Task brief:
The answer must consist of the listing, reproduced exactly.
Content starts
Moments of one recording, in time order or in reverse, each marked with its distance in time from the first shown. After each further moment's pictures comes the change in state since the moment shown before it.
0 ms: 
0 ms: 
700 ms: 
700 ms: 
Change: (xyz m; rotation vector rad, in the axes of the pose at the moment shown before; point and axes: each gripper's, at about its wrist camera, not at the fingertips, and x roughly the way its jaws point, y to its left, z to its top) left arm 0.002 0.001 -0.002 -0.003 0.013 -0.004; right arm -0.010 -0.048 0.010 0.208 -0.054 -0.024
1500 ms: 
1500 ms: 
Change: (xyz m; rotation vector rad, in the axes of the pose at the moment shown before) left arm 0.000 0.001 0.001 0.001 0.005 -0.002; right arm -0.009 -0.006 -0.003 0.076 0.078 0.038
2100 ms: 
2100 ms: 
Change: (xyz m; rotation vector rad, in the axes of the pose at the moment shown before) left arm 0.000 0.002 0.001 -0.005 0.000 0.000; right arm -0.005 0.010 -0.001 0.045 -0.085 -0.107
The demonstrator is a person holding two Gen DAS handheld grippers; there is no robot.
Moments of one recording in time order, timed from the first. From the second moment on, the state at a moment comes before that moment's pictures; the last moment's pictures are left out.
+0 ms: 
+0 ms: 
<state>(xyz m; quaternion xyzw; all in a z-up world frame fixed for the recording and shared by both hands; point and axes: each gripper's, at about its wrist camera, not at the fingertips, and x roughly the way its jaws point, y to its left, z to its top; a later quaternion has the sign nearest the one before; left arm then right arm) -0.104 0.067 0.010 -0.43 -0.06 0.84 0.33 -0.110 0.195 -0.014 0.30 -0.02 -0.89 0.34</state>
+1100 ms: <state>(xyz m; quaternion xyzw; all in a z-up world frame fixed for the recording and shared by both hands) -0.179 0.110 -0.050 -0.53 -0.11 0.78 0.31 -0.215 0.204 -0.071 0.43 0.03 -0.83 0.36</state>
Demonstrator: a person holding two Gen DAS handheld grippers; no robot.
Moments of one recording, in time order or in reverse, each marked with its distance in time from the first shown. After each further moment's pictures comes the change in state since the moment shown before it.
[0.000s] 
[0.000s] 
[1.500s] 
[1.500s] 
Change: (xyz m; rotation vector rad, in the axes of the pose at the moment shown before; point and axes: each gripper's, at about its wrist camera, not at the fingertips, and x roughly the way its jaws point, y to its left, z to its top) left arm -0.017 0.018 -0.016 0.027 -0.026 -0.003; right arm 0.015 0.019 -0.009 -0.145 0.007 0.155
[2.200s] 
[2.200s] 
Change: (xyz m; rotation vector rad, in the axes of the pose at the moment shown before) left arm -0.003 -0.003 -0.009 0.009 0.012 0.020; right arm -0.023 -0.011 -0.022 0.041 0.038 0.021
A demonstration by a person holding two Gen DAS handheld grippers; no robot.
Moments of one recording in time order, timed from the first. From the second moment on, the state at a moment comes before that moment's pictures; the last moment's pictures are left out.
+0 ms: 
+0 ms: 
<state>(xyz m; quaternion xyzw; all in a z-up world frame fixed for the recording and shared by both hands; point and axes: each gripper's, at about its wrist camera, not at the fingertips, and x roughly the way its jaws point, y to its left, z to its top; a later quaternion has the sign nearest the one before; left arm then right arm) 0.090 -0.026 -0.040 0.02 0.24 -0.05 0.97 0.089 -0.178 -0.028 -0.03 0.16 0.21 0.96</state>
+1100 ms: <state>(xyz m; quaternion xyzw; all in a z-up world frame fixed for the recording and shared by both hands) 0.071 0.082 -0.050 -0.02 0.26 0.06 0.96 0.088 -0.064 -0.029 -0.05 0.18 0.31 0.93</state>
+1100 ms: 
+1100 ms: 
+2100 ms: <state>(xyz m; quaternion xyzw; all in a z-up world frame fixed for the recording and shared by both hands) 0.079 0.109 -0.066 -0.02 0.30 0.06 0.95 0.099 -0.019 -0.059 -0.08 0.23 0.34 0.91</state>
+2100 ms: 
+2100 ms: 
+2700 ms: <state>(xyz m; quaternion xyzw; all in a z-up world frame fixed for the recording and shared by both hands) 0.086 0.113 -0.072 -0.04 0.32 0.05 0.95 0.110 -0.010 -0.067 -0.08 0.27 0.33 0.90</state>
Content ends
Response to the exercise:
Moments of one recording, in time order or in reverse, each marked with its distance in time from the first shown. After each further moment's pictures comes the change in state since the moment shown before it.
0 ms: 
0 ms: 
700 ms: 
700 ms: 
Change: (xyz m; rotation vector rad, in the axes of the pose at the moment shown before; point and axes: each gripper's, at about its wrist camera, not at the fingertips, and x roughly the way its jaws point, y to its left, z to its top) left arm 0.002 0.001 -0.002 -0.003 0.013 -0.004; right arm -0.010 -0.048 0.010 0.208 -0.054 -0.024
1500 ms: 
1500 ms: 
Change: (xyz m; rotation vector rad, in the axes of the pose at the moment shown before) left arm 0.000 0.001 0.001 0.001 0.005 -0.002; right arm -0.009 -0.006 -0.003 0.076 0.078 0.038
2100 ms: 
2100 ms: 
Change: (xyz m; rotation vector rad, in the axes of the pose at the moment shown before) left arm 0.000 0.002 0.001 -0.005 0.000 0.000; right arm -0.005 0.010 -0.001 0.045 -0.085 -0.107
The demonstrator is a person holding two Gen DAS handheld grippers; there is no robot.
Moments of one recording in time order, timed from the first. From the second moment on, the state at a moment comes before that moment's pictures; the last moment's pictures are left out.
+0 ms: 
+0 ms: 
<state>(xyz m; quaternion xyzw; all in a z-up world frame fixed for the recording and shared by both hands; point and axes: each gripper's, at about its wrist camera, not at the fingertips, and x roughly the way its jaws point, y to its left, z to its top; a later quaternion has the sign nearest the one before; left arm then right arm) -0.104 0.067 0.010 -0.43 -0.06 0.84 0.33 -0.110 0.195 -0.014 0.30 -0.02 -0.89 0.34</state>
+1100 ms: <state>(xyz m; quaternion xyzw; all in a z-up world frame fixed for the recording and shared by both hands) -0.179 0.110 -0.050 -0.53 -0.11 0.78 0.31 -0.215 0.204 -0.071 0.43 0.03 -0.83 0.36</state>
Demonstrator: a person holding two Gen DAS handheld grippers; no robot.
Moments of one recording, in time order or in reverse, each marked with its distance in time from the first shown. After each further moment's pictures comes the change in state since the moment shown before it.
[0.000s] 
[0.000s] 
[1.500s] 
[1.500s] 
Change: (xyz m; rotation vector rad, in the axes of the pose at the moment shown before; point and axes: each gripper's, at about its wrist camera, not at the fingertips, and x roughly the way its jaws point, y to its left, z to its top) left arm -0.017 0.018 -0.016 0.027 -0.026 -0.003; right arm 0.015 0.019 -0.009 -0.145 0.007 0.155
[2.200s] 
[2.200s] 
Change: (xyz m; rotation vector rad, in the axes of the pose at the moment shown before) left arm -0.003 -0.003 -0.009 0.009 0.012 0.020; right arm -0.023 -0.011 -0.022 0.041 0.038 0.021
A demonstration by a person holding two Gen DAS handheld grippers; no robot.
Moments of one recording in time order, timed from the first. From the second moment on, the state at a moment comes before that moment's pictures; the last moment's pictures are left out.
+0 ms: 
+0 ms: 
<state>(xyz m; quaternion xyzw; all in a z-up world frame fixed for the recording and shared by both hands; point and axes: each gripper's, at about its wrist camera, not at the fingertips, and x roughly the way its jaws point, y to its left, z to its top; a later quaternion has the sign nearest the one before; left arm then right arm) 0.090 -0.026 -0.040 0.02 0.24 -0.05 0.97 0.089 -0.178 -0.028 -0.03 0.16 0.21 0.96</state>
+1100 ms: <state>(xyz m; quaternion xyzw; all in a z-up world frame fixed for the recording and shared by both hands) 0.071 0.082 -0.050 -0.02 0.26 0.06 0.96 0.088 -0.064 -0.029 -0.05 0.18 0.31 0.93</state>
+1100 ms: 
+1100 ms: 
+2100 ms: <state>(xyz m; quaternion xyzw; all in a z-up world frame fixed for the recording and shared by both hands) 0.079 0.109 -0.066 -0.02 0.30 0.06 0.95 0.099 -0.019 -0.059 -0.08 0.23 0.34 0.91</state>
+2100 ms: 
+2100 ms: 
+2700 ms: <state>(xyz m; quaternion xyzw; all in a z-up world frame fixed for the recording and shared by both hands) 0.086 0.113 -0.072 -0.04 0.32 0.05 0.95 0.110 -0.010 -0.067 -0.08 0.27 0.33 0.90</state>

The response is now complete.